I have good news, in that from the 13th January, I will be working full time hours. It means more money, which will hopefully give me more means to be independant. I still live at home with my parents, because I am finding it hard to get an affordable place to rent (buying is out of the question). Hopefully having more money, will help me get into the position I need to be in to be able to afford getting a flat, even with a friend. It will be awesome. And hopefully, I will be able to buy more art materials and be able to start selling things again.

So 2012 is already looking like it is changing for the better.

I’ve Been Workin’

So been busy.

I’m at the point where I am half way through my website, which I am pretty pleased about. But I have been spending a lot of my holiday with friends and family, which is something I don’t often get a chance to do. But with me not going to college next year, I am aiming to use all my free time during the day to work on websites and other projects.

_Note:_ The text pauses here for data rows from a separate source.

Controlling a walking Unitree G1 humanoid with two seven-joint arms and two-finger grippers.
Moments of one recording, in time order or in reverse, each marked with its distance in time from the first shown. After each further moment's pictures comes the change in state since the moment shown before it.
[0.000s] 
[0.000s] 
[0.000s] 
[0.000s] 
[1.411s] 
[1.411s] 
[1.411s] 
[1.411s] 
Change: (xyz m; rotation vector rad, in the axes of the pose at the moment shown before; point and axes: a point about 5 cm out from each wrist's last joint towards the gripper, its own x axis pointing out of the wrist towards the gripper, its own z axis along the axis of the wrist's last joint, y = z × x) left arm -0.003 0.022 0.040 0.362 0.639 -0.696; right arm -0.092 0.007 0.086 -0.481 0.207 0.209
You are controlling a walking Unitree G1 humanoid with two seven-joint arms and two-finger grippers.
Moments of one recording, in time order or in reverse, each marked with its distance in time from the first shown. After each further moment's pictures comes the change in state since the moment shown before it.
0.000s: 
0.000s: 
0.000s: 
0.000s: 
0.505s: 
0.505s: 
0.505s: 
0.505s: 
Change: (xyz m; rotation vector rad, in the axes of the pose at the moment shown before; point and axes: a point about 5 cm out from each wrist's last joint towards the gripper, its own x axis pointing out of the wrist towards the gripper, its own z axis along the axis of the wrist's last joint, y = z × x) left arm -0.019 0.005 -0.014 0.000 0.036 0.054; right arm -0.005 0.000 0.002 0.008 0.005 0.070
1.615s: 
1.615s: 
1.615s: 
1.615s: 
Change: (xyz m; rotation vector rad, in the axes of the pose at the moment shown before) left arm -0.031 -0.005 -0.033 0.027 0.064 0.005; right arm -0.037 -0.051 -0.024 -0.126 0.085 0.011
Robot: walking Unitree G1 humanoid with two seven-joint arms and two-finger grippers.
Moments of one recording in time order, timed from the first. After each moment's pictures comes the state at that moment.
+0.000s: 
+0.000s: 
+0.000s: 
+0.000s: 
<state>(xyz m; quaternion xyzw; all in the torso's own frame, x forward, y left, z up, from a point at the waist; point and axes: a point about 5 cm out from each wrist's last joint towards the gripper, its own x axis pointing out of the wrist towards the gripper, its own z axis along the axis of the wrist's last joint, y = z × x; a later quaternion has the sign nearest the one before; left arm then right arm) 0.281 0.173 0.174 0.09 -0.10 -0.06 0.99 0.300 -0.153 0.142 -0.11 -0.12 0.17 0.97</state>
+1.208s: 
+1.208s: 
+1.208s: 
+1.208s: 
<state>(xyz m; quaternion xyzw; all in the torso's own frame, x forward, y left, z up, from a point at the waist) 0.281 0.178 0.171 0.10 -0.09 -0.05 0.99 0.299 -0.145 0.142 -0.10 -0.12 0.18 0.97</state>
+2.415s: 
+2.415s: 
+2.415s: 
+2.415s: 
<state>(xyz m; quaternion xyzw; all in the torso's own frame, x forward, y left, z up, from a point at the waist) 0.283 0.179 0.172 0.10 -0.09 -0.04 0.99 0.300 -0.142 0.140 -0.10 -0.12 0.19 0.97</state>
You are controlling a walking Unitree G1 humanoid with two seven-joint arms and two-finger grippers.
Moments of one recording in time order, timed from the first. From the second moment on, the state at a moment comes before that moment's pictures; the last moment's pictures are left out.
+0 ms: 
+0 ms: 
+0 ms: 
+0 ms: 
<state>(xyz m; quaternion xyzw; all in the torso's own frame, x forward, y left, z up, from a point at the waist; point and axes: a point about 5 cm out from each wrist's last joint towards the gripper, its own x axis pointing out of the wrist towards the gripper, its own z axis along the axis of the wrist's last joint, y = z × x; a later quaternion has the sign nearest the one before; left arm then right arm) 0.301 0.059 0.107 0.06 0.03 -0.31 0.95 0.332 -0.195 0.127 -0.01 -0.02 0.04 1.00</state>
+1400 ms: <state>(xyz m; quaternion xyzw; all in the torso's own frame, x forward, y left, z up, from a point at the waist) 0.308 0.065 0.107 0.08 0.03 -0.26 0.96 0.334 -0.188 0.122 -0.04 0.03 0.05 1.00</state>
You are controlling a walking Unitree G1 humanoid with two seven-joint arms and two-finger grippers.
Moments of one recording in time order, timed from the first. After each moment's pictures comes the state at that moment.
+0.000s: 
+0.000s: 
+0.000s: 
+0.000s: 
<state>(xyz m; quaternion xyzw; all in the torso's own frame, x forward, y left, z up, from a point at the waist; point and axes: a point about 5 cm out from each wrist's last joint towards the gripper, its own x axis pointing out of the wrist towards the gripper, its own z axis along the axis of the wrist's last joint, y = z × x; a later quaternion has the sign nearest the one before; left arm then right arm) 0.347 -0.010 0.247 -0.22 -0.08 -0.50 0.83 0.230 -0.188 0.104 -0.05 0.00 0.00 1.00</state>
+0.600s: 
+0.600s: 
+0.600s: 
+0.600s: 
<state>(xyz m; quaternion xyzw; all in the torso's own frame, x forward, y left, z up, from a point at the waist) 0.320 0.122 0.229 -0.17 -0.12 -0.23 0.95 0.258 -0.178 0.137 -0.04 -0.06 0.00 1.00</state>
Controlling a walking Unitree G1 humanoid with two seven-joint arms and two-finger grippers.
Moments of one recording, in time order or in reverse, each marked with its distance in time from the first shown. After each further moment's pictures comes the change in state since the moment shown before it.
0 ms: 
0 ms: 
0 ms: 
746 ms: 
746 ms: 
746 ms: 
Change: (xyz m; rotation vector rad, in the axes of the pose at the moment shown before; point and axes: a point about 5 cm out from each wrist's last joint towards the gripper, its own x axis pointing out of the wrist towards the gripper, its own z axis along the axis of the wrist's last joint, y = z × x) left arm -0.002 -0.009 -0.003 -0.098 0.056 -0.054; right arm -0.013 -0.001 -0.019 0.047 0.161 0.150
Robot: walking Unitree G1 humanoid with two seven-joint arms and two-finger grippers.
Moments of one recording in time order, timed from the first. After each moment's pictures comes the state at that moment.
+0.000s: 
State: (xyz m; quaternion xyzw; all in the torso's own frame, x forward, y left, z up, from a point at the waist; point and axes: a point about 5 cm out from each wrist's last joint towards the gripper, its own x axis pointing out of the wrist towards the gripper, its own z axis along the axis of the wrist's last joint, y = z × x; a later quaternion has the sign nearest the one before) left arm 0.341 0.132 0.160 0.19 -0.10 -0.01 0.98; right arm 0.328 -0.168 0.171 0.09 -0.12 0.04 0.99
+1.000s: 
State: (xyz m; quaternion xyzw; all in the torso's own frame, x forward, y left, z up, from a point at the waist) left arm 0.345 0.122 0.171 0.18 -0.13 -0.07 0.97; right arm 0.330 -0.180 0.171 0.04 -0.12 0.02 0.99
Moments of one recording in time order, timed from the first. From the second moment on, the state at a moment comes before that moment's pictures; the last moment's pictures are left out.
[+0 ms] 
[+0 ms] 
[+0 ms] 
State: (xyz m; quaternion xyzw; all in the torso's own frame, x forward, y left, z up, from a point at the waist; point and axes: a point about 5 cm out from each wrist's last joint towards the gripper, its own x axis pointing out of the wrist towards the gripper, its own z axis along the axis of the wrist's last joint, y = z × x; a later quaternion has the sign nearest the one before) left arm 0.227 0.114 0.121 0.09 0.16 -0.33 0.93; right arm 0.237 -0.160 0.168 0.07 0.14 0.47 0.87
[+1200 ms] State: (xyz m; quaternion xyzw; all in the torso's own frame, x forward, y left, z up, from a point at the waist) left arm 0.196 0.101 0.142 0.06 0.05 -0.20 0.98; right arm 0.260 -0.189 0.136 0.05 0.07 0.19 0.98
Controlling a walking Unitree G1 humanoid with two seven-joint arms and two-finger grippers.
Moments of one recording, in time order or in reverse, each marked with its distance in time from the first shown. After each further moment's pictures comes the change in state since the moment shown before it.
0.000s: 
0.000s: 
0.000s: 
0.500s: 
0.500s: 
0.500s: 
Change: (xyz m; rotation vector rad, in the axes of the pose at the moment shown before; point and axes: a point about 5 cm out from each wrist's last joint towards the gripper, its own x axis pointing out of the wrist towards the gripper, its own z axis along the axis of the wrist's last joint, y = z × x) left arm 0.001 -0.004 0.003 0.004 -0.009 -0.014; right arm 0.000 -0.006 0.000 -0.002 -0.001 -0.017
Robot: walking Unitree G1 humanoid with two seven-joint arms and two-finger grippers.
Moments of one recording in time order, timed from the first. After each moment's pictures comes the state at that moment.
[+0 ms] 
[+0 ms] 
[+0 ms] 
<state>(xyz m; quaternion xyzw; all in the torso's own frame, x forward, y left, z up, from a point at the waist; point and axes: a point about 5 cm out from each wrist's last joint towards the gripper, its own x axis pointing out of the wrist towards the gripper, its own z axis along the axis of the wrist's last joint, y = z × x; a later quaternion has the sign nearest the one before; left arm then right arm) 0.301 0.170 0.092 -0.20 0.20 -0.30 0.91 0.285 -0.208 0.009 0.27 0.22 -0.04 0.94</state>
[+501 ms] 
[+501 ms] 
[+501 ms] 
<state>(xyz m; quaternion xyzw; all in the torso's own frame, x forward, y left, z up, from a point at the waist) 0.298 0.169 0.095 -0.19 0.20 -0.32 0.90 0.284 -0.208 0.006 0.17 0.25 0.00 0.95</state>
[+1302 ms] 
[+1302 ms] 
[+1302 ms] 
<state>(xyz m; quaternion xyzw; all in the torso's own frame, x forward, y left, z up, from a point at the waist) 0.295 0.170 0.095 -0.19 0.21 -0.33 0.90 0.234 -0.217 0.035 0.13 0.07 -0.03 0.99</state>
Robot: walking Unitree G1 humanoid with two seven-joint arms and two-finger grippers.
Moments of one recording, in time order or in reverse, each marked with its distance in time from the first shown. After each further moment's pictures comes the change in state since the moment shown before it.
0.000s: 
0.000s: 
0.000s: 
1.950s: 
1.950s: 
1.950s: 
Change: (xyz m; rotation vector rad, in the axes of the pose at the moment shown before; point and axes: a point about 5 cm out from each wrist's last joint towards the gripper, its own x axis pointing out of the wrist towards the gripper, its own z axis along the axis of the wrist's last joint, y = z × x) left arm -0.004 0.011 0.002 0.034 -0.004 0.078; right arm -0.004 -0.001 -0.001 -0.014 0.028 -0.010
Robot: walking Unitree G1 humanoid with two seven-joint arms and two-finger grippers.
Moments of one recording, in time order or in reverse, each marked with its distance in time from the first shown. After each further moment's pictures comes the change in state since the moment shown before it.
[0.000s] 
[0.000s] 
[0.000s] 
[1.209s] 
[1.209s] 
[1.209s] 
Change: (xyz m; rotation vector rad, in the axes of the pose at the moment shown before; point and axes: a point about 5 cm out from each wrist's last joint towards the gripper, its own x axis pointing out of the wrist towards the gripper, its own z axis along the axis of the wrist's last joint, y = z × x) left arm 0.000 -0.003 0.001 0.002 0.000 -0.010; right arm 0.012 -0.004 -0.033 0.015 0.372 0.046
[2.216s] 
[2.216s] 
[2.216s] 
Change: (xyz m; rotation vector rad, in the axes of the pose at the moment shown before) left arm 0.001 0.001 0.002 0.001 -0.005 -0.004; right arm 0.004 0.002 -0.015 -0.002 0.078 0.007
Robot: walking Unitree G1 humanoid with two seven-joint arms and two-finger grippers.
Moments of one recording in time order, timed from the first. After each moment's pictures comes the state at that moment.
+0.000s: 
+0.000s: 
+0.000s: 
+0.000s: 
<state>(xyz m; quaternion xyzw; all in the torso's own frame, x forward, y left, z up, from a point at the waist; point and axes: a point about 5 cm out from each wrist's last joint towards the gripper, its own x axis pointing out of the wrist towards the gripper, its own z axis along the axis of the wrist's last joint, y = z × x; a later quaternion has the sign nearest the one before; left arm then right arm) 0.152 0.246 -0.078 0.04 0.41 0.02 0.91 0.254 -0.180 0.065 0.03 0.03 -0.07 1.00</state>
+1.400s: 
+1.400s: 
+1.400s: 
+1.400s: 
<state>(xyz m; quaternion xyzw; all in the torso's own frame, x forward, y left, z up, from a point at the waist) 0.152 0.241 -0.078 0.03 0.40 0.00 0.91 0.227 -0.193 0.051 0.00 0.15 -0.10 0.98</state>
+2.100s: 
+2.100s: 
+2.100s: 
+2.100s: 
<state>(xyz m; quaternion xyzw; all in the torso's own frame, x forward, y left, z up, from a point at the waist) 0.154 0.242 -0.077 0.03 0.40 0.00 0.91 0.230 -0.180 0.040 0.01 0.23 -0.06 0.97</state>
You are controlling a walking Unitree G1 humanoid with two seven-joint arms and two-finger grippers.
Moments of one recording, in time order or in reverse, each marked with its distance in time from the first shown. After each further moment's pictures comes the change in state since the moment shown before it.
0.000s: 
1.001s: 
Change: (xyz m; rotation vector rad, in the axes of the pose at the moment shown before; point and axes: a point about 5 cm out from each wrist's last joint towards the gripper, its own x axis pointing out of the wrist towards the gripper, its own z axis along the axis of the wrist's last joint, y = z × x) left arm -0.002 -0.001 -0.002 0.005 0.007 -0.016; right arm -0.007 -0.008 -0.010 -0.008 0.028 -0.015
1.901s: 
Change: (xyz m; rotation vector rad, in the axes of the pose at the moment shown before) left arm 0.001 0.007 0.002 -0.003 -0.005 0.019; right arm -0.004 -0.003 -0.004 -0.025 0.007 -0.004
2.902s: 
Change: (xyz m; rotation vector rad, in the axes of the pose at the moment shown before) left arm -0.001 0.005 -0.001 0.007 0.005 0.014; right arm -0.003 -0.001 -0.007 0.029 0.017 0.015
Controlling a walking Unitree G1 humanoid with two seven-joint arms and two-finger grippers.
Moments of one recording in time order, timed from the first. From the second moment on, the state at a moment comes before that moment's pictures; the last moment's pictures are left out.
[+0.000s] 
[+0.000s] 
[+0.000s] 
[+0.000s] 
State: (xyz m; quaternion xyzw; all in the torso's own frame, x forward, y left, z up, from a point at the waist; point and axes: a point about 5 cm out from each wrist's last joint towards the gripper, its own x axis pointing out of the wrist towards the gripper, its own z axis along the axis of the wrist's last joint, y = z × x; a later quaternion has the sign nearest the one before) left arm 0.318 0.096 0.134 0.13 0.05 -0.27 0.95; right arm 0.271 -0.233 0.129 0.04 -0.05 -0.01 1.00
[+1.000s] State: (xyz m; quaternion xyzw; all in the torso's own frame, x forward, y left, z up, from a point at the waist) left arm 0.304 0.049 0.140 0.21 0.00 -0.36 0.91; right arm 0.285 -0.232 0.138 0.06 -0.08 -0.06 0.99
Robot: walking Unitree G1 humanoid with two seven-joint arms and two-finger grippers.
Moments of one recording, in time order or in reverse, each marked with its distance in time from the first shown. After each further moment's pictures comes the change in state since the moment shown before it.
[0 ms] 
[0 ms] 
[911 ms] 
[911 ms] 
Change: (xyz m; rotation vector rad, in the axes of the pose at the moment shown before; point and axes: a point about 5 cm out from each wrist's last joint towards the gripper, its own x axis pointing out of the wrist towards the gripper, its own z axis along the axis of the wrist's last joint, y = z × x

Due to my financal status, I am planning on using the next few years to do small scale work and get my business plan in gear. I hope that by the time I am in a better situation, I will be getting more work through the door. Because at the moment, it is hard getting enough work to properly start my business.

Luckily I still have the evening job, so that has made the situation of earning through my work, not quite so bad. And it is also allowing me to take opportunities, such as working towards blog sponsorship (which is a possibility) in the coming months. I am also in a position, where I am working towards showing in an exhibition next year, which would be awesome.

So things are moving, and the next year or so will be deciding the best way to move further. Exciting times in the life of Sue.